Cryptocurrency markets experienced a significant downturn last night, losing $20bn of total capitalization in a little over two hours. Bitcoin (BTC) prices fell by more than $600, falling below the psychological $8,000 boundary.
Most observers attribute the downturn to a ‘whale alert,’ which reported the movement of around 25,000 BTC ($215M in contemporary prices) to Coinbase an hour before the main dump. Two separate withdrawals, adding up to 25,000 BTC, occurred two hours later.
The movement of approximately 0.14% of the current BTC circulating supply suggests to some observers that a bitcoin whale dumped their holdings, in order to spark a major sell-off. According to this theory, once the spot price dropped, the whale bought back their holdings and pocketed the $15M difference.
“For all those saying that no one was complaining when a whale entering the market drove the price [up]. No shit, all boats rise in that situation,” wrote one angry investor on Reddit. “In the one we’re talking about here, only one group of people benefit whereas the vast majority are negatively impacted.”
Blame the whales?
But Joshua Frank, co-founder of The TIE, a cryptocurrency trading data and analytics provider, disagrees with the theory.

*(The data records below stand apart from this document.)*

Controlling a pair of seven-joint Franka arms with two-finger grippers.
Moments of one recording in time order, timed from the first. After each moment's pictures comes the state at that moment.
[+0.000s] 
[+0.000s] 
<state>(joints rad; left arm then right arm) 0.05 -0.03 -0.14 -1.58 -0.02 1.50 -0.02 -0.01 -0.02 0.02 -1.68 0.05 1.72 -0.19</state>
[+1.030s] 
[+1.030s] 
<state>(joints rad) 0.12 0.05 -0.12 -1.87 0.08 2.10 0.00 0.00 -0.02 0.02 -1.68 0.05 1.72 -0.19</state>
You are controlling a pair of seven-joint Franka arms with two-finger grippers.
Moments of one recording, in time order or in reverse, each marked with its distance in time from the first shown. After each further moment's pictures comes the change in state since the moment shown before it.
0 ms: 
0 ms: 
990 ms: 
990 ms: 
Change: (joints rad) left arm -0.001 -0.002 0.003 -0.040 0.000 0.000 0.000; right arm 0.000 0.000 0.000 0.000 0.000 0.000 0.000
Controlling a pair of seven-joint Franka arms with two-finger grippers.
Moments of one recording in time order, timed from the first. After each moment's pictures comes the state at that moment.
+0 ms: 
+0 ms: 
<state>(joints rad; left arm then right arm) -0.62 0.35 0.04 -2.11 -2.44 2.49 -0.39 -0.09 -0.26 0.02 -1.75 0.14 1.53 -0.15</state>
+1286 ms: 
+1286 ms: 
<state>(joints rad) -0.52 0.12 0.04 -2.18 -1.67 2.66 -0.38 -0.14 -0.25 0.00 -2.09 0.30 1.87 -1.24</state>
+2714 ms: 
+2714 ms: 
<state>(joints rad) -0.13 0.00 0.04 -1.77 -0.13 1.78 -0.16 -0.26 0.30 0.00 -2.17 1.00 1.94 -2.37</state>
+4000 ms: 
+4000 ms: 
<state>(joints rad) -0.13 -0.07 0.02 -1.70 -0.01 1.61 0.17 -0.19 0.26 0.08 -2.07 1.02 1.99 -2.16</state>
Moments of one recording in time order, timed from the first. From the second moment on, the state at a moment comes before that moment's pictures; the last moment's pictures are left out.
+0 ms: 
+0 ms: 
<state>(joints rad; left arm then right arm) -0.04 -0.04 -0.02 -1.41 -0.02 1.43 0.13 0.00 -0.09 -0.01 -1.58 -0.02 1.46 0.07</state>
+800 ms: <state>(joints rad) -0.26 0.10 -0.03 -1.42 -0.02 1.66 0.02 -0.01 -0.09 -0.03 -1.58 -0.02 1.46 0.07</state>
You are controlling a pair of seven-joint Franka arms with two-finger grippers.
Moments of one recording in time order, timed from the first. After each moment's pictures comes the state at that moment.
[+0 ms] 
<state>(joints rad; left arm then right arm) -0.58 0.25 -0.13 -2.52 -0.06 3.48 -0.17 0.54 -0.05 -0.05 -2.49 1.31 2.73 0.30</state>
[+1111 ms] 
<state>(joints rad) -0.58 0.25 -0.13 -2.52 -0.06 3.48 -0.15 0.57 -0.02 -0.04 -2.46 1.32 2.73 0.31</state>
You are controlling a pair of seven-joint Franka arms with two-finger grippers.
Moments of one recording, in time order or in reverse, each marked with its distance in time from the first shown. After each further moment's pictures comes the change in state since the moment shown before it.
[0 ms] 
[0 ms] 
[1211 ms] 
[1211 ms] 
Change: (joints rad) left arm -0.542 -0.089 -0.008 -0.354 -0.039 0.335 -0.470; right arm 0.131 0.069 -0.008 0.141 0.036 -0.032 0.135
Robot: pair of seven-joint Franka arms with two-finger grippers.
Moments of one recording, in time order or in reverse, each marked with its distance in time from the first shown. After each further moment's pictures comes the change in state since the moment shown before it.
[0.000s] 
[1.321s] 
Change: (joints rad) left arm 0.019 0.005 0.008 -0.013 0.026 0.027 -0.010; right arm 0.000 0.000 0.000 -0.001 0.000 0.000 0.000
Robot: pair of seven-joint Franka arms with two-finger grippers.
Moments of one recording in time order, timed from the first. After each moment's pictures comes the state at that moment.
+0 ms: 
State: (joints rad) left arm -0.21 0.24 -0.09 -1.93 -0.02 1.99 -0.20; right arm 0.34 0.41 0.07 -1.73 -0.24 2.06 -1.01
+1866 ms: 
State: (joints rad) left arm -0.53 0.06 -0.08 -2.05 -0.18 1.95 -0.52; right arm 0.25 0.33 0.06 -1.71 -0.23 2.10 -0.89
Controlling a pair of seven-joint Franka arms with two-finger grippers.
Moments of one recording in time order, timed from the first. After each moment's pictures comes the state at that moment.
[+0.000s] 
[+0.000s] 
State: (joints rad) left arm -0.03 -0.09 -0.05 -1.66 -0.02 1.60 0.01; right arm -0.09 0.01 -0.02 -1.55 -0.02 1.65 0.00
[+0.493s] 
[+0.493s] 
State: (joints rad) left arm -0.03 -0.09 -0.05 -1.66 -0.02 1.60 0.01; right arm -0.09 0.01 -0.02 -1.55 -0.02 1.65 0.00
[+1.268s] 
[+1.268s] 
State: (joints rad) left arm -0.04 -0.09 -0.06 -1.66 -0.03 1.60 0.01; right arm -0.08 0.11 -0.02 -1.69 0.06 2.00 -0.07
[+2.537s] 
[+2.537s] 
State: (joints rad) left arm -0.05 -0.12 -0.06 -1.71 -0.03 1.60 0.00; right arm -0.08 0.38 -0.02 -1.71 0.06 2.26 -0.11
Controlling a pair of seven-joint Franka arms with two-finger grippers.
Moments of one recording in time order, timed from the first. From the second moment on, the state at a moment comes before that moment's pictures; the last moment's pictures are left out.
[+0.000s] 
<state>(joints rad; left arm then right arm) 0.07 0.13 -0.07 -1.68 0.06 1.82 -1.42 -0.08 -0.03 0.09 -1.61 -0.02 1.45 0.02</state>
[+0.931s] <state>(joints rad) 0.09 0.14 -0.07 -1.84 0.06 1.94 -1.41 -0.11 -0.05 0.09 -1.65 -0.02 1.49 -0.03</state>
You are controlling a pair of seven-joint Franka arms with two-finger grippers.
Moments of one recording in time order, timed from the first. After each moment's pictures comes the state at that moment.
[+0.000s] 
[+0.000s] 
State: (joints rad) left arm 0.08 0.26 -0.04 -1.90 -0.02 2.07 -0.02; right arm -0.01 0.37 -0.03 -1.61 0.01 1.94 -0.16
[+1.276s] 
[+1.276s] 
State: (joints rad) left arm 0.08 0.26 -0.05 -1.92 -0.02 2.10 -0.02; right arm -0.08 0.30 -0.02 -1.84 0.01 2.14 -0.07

“No individual exchange has the liquidity to handle anywhere near $200M USD in a dump,” Frank wrote in an email.“There is no way that this person sold everything that was transferred and bought it back.”
Such a sell order would make up 86% of the total BTC/USD volume on eleven validated exchanges for June 3rd. That’s unlikely, considering BTC/USD is one of the most widely traded markets in crypto.
Coinbase Pro reported volumes of 2,000 BTC – approximately $16,500,000 – between 20:00 and 22:00, far less than the purported whale’s bankroll. . The total volume of BTC/USD trading on June 3rd was only 16,000 BTC: 9,000 BTC less than the whale’s deposit.
Moreover, any buy-back would have a positive effect on the BTC price – in the same way as a sell-off brings the price down – which isn’t evident from the data either.
“It is possible that the individual thought that they would be able to dump their holdings on Coinbase,” Frank said, “as they started selling off they realized how significantly they were affecting price and stopped.”
Was It A Correction?
What may have started out as a large sell order could have turned into something much larger: existing market conditions may have actually exacerbated the move.
The TIE’s daily sentiment metric, which is based on the general positivity and negativity of Twitter conversations, dropped considerably last Thursday and has still yet to recover. The fall in sentiment suggests traders were already turning bearish.
This ties (pardon the pun) with analysis by Mati Greenspan, eToro senior market analyst, who also challenges the hypothesis of an intentional dump.“Price discovery is decentralized,” he said, “whale moves only influence the markets for a limited period of time.”
Although Bitcoin briefly made it past the $$9,000 mark, it failed to stay there for long. Greenspan believes prices could now retest old levels, possibly falling back down to $6,400.
Considering there have been nine weeks of near-uninterrupted growth, Greenspan says that’s a natural and healthy sign in the market.
“It’s normal to see a pullback,” he wrote. “We can’t be surprised by a 30% correction after a 107% increase since April.”